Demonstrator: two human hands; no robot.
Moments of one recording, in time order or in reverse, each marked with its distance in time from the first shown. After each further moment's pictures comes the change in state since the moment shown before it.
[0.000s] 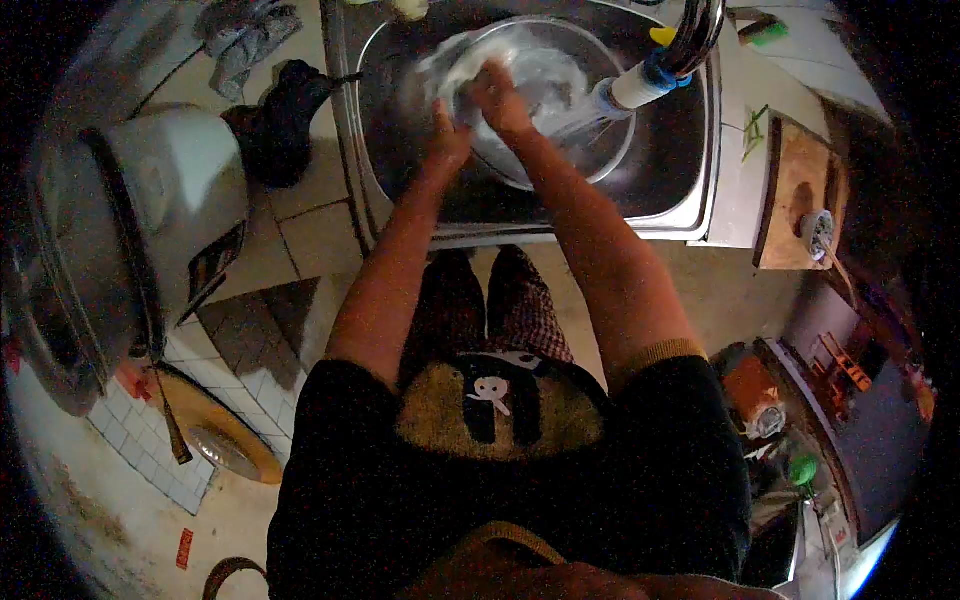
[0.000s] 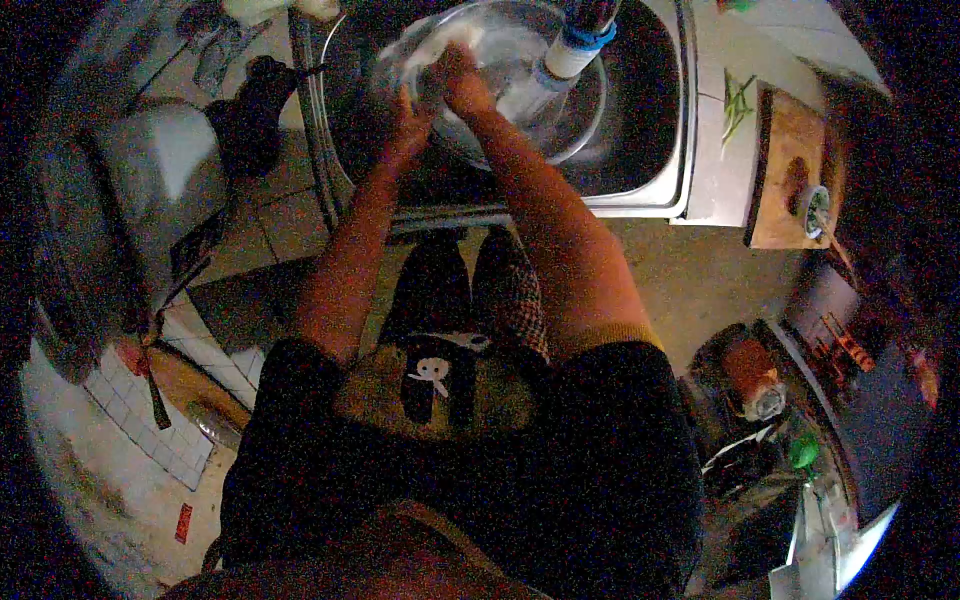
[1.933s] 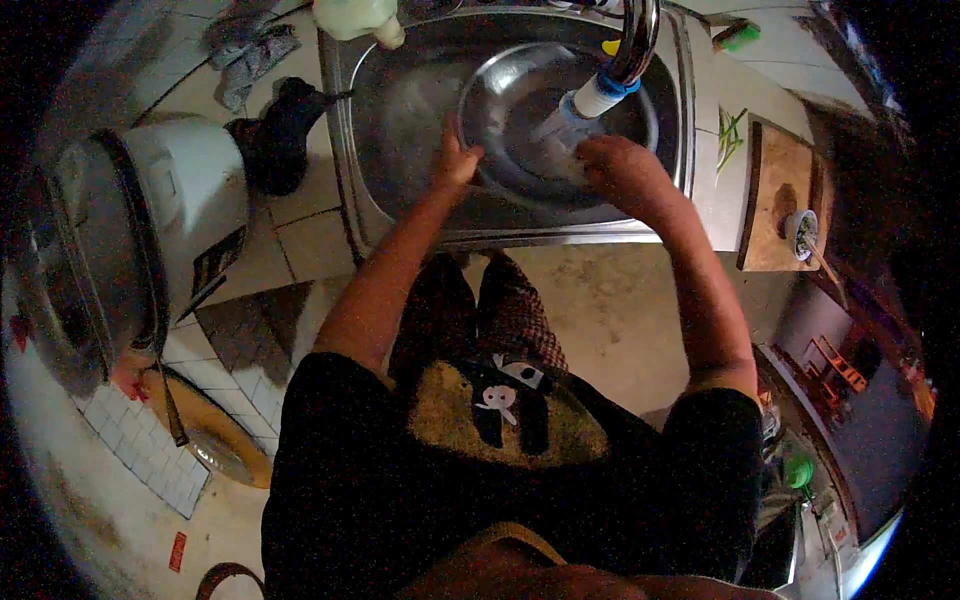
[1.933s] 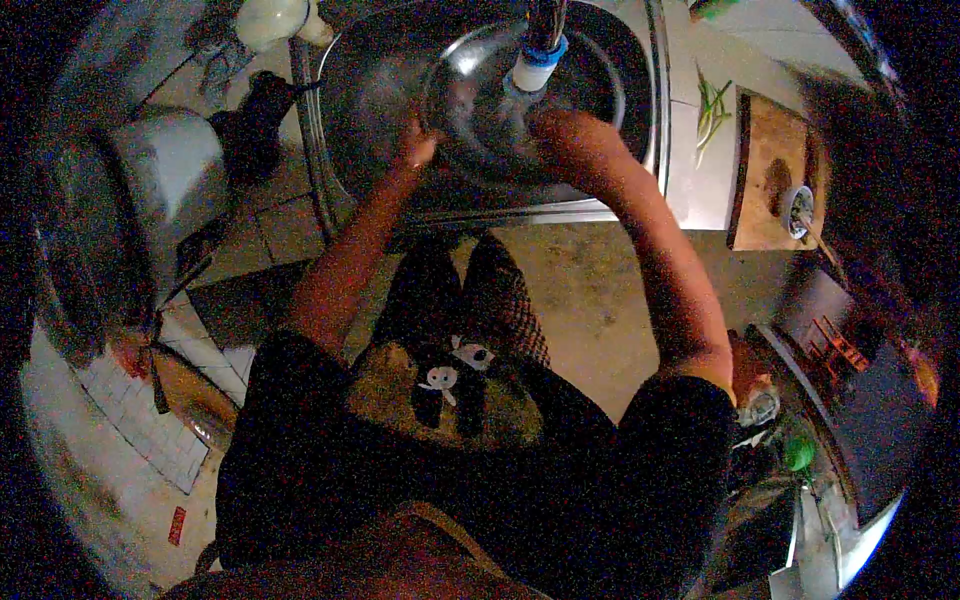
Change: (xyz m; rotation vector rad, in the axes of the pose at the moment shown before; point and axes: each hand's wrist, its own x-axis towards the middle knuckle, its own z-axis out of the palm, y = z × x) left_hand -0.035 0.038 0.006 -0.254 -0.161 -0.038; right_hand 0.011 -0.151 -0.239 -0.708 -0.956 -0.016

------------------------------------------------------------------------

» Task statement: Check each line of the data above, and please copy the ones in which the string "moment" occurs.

» Result of the task:
Moments of one recording, in time order or in reverse, each marked with its distance in time from the first shown. After each further moment's pictures comes the change in state since the moment shown before it.
Change: (xyz m; rotation vector rad, in the axes of the pose at the moment shown before; point and axes: each hand's wrist, its own x-axis towards the middle knuckle, its own z-axis out of the palm, y = z × x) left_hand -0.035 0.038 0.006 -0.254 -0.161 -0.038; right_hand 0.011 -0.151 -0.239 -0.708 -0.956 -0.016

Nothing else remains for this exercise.